WHAT THE EXERCISE ASKS >> In the material below, find the line with "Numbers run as" and the line with "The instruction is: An", then output those two lines and every line between them, exactly.

DATASET SECTION >>
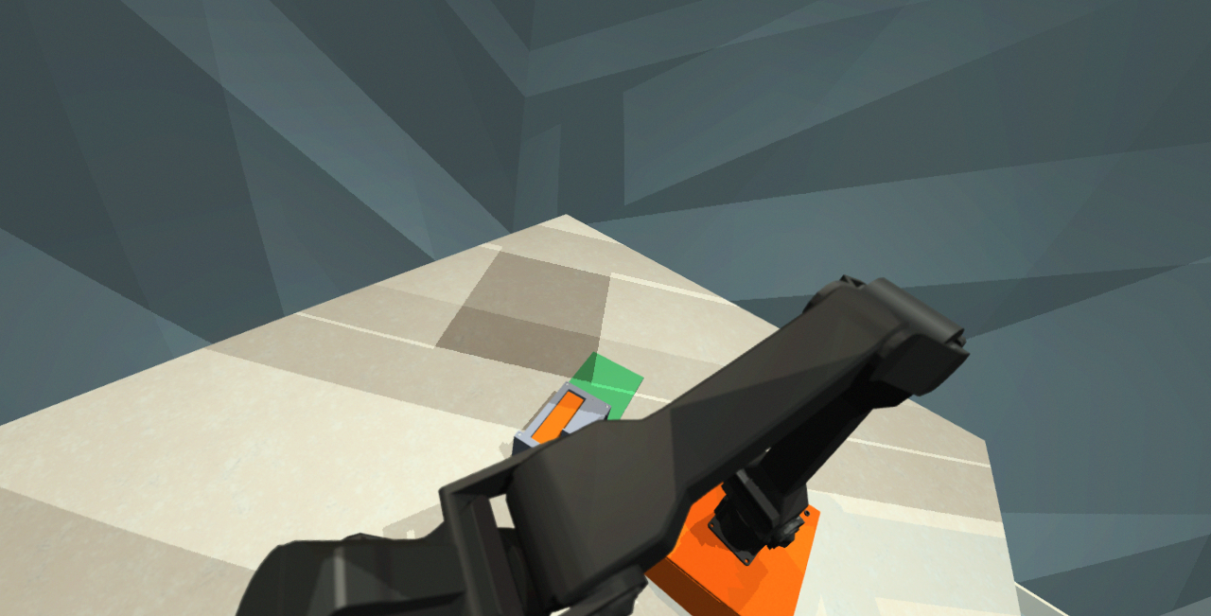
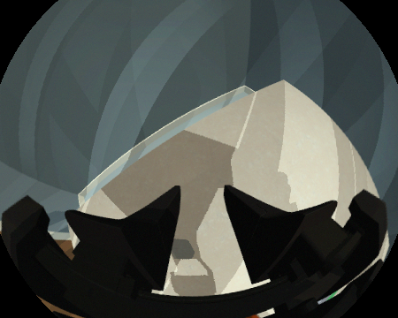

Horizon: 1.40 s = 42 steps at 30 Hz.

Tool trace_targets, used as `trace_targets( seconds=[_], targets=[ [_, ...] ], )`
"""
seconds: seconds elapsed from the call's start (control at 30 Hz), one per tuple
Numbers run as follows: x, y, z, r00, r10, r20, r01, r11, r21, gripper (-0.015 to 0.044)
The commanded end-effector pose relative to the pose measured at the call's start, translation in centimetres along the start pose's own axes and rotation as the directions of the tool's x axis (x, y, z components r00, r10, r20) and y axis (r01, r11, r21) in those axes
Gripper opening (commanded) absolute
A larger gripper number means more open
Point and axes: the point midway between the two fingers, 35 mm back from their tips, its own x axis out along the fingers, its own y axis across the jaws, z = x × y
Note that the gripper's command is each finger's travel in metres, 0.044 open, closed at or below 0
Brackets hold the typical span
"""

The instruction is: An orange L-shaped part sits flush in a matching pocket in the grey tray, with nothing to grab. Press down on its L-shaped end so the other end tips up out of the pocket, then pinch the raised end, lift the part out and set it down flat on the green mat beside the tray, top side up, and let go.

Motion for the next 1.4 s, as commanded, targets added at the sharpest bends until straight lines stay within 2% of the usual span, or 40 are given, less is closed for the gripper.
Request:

RESPONSE AREA >>
Numbers run as follows: x, y, z, r00, r10, r20, r01, r11, r21, gripper (-0.015 to 0.044)
The commanded end-effector pose relative to the pose measured at the call's start, translation in centimetres along the start pose's own axes and rotation as the directions of the tool's x axis (x, y, z components r00, r10, r20) and y axis (r01, r11, r21) in those axes
Gripper opening (commanded) absolute
A larger gripper number means more open
Point and axes: the point midway between the two fingers, 35 mm back from their tips, its own x axis out along the fingers, its own y axis across the jaws, z = x × y
Note that the gripper's command is each finger's travel in metres, 0.044 open, closed at or below 0
Brackets hold the typical span
"""

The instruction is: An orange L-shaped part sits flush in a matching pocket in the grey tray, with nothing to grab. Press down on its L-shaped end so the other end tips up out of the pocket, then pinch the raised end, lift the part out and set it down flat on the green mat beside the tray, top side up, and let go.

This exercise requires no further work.